Now don't be that insane campers that mistakes the non-camper for someone that hates trees and landscape and has no respect for the outdoors. Nothing could be further from the truth. I just don't want to sleep with it. I do not want to make love to the sweet outdoors. I want to enjoy it and then go back to civilization: pronto. I want to know there is running water and a shower moments away not 7 hours away. I can not commit myself to endless days in nature. I don't hate nature. I just can't do it. I wasn't raised that way and I have never learned to like it. I tried. In a half assed way? Yes - but I tried. But it never worked. I hate myself for it. I feel like I would be a cooler person if I camped. But it is not me. I am miserable and uncomfortable the entire time.
Plus - let's look at the facts. I have a way of attracting unconventional illnesses and drama. I have had the shingles three times, I was stung by a scorpion in my own bed and I got amoebic dysentery from a bean burrito...do you really think I want to tempt the fate of the outdoors? Bears will find me and rip my head off given the opportunity. I will be involved in the first recorded case of a rabid deer heard attack. This is the kind of luck I have. I attract crazy people - I will attract crazy animals and insects. Believe me...I will. And really - I think this day at the beach proves that crazy insects love me...or maybe i am just a big 'ol baby.
So at the beach: I am flailing about at every fly. The odd part was these flies were mentally challenged. Or perhaps I was a magician. If one landed on my hand - I flung my hand and looked at my hand...fly still there. I flung again...two flies. Abra cadabra. I was like a magician doing the trick where one white dove is on his arm, he waves his arm and the one turns into two. What the heck? Am I magic? After this occurred several times I considered trying to walk across the lake. Maybe I am the offspring of God - what could explain this magic?
I looked around...no one else was flailing and fitting like me. I thought: well..they were all here longer than I. Maybe the flung enough earlier and the flies learned to stay away...........oh great - I am out of my mind. Now I am assuming that somehow the flues can be trained in a matter of minutes. I am ridiculous.
Mind over matter. I give it up. I will not let the flies ruin my time. I will ignore. I put my book away and just laid on my back. I could feel them one me. Nope...NO...I can't feel them...I am ignoring them. This did not last long. I knew what I looked like. I looked like a one of those Ethiopian children with flies running amok on their faces from a 1980's charity commercial featuring Sally Struthers. There was a fly playing in my eyelashes at that moment, another screwing around on my elbow, two on on my left hand and there were at least 12 on my legs.
That was it.
I sat up, armed with my book I went on a killing spree.

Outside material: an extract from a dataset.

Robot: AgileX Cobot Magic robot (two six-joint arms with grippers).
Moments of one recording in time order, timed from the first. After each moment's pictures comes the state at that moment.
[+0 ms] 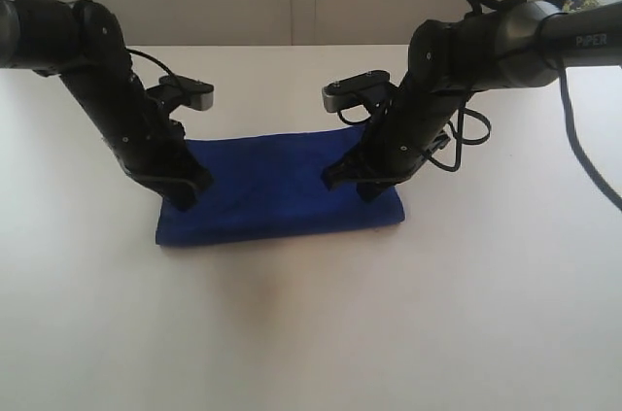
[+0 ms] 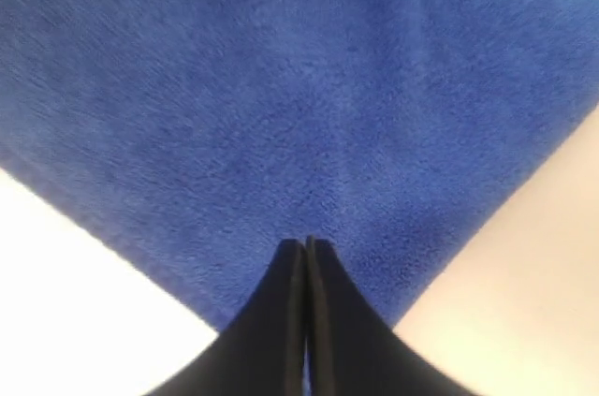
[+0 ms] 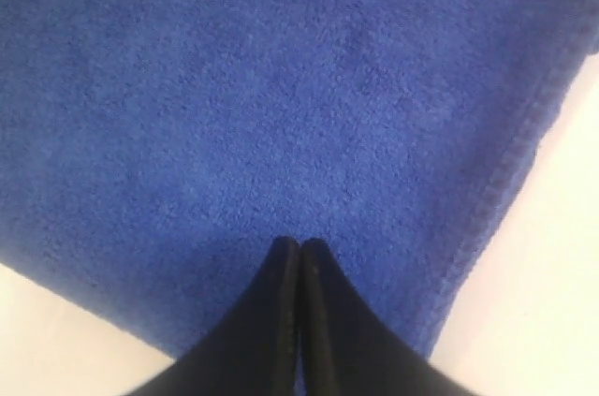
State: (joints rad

After the insurgents...I noted that the casualties were somewhere in the high teens. I was proud...a gentleman on a towel 15 feet from me said "Flies?"
"yes...no one seems bothered but me"
"oh you just have to shoo them away and it is fine"
"well...that wasn't really working...they still came - it is like they are glued to me - perhaps I smell of manure"
I became highly annoyed that he did not show any amusement in my joke...this lead me to believe that I do in fact smell of manure.
That fucking fly loving, hippy, tree-hugging bastard pissed me off. Did he not see me flailing around like I was having a epileptic seizure prior to this event?? He certainly did not care then. He only cared when he saw the god damn fly genocide going on. He should have been grabbing my tongue 20 minutes ago. Instead he insinuates that I smell of cow shit and makes me look a fool. A foolish baby that can't handle some flies.
Clearly the man has no sense of humor and I can not be in the company of him or his fly friends.